Tuning the ambipolar behaviour of organic field effect transistors via band engineering

We report on a method for fabricating balanced hole and electron transport in ambipolar organic field-effect transistors (OFETs) based on the co-evaporation of zinc-phthalocyanine (ZnPc) and its fluorinated derivative (F 8 ZnPc). The semiconducting behaviour of the OFET can be tuned continuously from unipolar p-type, with a hole mobility in the range of (1.7 ± 0.1) × 10 -4 cm 2 /Vs, to unipolar n-type, with an electron mobility of (1.0 ± 0.1) × 10 -4 cm 2 /Vs.
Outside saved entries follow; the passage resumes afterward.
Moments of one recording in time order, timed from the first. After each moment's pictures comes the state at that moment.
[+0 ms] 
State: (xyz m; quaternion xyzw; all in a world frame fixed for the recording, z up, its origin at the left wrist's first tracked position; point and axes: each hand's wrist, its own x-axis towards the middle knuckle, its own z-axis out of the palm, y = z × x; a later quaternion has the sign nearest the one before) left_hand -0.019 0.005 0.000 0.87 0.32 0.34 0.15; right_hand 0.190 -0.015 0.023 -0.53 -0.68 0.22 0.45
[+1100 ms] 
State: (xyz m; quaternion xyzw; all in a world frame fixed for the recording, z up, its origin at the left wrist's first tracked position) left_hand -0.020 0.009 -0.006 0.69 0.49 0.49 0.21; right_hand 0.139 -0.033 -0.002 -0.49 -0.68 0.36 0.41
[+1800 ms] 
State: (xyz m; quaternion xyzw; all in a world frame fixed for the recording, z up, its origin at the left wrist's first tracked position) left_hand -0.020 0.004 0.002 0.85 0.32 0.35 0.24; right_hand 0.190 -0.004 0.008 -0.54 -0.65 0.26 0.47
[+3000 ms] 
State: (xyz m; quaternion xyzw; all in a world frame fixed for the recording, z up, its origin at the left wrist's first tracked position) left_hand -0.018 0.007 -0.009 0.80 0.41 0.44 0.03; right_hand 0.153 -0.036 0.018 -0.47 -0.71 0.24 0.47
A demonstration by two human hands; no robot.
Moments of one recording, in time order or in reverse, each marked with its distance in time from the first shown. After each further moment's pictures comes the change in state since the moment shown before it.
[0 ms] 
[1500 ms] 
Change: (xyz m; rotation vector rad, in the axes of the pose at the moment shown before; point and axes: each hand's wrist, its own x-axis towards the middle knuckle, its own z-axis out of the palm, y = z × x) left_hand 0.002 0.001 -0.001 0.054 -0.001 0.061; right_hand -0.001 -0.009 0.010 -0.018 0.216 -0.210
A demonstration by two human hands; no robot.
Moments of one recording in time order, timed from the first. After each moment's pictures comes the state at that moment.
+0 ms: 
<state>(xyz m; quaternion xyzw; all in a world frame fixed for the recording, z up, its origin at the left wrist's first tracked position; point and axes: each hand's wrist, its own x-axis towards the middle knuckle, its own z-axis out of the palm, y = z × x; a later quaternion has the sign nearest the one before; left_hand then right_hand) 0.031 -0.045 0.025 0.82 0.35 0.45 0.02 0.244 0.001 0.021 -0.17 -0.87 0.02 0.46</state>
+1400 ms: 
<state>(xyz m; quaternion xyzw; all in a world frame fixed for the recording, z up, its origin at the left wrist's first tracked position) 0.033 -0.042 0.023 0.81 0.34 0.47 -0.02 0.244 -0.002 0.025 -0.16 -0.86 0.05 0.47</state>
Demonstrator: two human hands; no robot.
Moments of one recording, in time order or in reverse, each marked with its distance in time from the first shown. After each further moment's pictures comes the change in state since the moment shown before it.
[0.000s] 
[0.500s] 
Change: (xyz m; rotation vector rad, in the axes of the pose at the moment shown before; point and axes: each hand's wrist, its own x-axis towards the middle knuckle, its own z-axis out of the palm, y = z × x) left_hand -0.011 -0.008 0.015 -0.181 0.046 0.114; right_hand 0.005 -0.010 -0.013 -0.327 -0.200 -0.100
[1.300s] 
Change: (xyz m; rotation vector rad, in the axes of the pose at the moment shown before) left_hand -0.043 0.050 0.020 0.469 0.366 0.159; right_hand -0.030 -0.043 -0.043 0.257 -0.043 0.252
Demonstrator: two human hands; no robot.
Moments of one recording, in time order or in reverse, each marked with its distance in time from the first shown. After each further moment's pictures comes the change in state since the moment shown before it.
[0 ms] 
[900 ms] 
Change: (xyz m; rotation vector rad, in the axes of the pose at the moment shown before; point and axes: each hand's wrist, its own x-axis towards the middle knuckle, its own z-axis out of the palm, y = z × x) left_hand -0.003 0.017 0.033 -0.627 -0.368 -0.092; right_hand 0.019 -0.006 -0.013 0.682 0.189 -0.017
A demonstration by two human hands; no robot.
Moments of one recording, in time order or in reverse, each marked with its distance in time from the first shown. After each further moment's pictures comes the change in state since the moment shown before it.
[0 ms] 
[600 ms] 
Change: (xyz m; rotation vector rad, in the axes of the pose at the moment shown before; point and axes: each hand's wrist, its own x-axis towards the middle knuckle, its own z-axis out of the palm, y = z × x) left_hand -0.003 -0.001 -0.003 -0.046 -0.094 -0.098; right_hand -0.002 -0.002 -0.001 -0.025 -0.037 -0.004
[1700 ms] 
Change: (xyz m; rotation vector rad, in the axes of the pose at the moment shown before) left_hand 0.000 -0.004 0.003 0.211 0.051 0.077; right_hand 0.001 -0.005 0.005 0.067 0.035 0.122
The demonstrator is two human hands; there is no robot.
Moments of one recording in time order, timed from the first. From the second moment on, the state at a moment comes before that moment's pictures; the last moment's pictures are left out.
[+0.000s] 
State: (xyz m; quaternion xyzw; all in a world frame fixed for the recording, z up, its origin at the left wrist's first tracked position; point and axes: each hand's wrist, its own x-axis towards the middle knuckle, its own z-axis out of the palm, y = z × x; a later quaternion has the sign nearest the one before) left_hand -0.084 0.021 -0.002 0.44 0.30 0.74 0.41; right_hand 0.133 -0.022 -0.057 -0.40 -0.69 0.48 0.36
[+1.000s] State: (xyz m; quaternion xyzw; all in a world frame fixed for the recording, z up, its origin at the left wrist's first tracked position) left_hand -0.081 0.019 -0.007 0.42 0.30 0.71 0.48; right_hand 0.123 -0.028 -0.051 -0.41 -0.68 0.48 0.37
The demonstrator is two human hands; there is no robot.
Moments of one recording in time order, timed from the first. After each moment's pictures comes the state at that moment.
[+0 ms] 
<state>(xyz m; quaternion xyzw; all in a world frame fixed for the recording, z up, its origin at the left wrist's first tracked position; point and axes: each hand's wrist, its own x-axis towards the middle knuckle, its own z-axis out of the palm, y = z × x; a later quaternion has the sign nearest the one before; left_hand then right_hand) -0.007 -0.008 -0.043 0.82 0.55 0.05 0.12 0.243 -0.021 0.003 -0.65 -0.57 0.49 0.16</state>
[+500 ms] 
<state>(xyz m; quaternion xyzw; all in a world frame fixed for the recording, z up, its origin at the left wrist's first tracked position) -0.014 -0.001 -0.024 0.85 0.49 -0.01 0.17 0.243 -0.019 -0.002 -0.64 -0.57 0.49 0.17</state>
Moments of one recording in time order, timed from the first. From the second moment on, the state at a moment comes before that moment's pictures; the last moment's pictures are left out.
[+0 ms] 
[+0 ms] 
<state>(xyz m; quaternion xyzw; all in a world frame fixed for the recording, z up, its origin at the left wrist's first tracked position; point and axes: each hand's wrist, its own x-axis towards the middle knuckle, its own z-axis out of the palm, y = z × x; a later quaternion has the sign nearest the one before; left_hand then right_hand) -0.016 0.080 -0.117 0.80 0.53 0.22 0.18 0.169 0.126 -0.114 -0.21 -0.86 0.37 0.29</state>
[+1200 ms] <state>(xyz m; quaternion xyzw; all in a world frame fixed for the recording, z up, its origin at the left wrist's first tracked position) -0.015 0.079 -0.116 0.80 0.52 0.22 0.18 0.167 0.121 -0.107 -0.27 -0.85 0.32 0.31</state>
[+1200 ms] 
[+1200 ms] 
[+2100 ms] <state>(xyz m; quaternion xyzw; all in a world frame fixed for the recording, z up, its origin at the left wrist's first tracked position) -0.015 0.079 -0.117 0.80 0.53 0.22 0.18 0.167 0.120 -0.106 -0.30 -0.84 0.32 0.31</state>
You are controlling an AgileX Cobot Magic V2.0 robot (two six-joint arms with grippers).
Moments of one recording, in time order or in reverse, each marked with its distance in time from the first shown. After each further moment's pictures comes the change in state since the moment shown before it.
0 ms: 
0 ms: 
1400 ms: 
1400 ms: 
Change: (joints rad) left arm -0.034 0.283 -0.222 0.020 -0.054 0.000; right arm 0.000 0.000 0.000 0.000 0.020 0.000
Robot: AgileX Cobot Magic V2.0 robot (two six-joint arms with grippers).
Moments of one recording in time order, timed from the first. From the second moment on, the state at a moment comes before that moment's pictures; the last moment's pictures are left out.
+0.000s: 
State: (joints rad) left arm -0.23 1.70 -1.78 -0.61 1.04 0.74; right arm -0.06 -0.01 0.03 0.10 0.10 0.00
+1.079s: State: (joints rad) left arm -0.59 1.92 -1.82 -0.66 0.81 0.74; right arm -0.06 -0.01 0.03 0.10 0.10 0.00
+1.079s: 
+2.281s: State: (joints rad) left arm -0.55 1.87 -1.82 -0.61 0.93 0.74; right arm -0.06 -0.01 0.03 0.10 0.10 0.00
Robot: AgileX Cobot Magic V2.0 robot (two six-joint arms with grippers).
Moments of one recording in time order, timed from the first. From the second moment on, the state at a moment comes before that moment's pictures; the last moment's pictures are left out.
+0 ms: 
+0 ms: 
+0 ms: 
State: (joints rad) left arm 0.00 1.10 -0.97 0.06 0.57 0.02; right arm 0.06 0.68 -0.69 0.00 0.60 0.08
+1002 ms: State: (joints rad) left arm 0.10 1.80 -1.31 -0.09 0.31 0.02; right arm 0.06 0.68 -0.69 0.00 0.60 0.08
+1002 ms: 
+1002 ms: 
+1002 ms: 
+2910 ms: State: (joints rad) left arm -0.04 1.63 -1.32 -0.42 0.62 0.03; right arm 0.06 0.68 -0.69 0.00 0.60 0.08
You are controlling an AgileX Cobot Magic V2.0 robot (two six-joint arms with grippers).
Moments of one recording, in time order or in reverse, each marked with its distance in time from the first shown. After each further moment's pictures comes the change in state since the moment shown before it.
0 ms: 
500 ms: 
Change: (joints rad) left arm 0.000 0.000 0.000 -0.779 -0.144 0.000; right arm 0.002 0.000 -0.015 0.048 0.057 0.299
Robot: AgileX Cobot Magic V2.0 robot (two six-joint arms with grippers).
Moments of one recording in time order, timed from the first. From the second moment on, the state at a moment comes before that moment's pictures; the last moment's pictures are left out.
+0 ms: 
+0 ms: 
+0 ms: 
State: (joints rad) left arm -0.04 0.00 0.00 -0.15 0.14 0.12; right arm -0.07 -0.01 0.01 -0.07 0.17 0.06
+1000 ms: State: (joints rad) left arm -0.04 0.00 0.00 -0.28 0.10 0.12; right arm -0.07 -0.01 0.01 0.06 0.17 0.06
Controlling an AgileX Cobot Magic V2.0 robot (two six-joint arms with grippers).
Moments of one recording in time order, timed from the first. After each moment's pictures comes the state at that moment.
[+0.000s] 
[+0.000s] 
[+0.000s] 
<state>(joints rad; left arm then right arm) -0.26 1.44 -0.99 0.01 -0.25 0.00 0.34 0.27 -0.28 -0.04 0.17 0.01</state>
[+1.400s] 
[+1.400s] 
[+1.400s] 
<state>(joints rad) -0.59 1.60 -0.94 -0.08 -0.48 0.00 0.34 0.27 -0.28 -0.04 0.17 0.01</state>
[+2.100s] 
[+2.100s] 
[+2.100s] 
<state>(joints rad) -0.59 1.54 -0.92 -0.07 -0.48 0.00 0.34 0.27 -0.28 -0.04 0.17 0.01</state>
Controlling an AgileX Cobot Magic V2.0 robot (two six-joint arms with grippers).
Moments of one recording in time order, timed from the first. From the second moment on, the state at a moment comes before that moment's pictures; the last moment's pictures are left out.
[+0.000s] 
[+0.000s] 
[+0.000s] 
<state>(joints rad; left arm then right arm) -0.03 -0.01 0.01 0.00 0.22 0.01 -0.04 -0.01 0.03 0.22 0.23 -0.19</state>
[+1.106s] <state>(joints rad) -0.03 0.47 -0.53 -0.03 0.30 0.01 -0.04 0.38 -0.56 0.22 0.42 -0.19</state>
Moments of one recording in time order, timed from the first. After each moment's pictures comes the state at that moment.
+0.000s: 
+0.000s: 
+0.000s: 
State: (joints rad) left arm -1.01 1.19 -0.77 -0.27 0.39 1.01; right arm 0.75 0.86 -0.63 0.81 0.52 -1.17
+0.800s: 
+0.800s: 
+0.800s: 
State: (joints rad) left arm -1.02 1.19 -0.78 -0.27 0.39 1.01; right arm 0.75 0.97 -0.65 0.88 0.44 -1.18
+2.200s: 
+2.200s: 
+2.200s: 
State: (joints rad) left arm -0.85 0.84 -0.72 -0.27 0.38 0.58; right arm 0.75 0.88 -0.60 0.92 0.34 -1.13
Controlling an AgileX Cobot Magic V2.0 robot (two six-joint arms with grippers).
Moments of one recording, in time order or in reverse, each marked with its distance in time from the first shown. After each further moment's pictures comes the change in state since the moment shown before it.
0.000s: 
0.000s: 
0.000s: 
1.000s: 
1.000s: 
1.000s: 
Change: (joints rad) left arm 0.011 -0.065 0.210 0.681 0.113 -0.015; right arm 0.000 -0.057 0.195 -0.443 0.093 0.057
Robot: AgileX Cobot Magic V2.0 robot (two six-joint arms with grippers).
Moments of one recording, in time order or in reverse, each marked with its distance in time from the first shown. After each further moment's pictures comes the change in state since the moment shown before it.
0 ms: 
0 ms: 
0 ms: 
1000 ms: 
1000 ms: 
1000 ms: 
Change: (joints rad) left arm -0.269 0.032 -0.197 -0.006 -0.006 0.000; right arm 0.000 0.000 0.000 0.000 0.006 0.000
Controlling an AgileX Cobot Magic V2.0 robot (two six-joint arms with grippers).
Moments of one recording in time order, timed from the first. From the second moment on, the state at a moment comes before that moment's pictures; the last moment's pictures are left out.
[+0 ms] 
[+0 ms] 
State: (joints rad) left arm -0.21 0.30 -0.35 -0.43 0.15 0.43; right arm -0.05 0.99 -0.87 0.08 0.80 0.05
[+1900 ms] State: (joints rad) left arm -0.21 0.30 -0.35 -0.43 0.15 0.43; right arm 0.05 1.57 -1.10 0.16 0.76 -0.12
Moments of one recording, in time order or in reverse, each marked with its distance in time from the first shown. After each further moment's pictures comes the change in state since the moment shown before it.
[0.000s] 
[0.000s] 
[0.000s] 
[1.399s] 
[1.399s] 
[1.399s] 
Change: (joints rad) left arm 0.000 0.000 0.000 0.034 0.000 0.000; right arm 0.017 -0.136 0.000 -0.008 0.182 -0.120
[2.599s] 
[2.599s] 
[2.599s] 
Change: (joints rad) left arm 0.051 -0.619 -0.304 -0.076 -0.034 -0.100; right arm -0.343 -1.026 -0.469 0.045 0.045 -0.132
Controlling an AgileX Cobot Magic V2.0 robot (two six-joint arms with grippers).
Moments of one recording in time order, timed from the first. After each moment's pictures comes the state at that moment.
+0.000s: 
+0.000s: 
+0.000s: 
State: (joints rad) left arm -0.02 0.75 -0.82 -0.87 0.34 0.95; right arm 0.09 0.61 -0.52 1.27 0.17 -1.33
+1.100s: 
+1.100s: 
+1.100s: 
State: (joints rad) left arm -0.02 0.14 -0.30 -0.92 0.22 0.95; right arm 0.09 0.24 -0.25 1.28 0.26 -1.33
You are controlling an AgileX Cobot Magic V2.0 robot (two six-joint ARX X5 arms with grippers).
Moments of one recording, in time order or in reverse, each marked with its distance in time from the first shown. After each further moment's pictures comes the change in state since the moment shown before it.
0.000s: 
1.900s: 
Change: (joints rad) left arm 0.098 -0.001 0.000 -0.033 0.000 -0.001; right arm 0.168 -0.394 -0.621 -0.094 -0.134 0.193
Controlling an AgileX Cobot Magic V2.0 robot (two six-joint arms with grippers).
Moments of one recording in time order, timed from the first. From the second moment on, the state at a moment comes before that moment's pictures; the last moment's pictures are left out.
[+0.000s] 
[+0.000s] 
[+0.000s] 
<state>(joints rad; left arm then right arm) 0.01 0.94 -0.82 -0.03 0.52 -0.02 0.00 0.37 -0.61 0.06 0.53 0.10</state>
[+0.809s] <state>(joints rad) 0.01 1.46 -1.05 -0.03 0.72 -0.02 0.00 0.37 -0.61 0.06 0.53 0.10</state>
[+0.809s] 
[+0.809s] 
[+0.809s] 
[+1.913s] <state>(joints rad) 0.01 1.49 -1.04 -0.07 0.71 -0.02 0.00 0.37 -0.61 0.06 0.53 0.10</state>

Devices of the pristine ZnPc and F 8 ZnPc show a current on/off ratio of 10 5 . By co-evaporating the p-type ZnPc with the n-type F 8 ZnPc, we fabricate ambipolar transistors and complementary-like voltage inverters. For the ambipolar devices, the optimum balance between the hole and electron mobilities is found for the blend of 1:1.5 weight ratio with hole and electron mobilities of (8.3 ± 0.2) × 10 -7 cm 2 /Vs and (5.5 ± 0.1) × 10 -7 cm 2 /Vs, respectively. Finally we demonstrate application of the ambipolar devices in a complementary-like voltage inverter circuit with the performance comparable to an inverter based on separate ZnPc and F 8 ZnPc OFETs.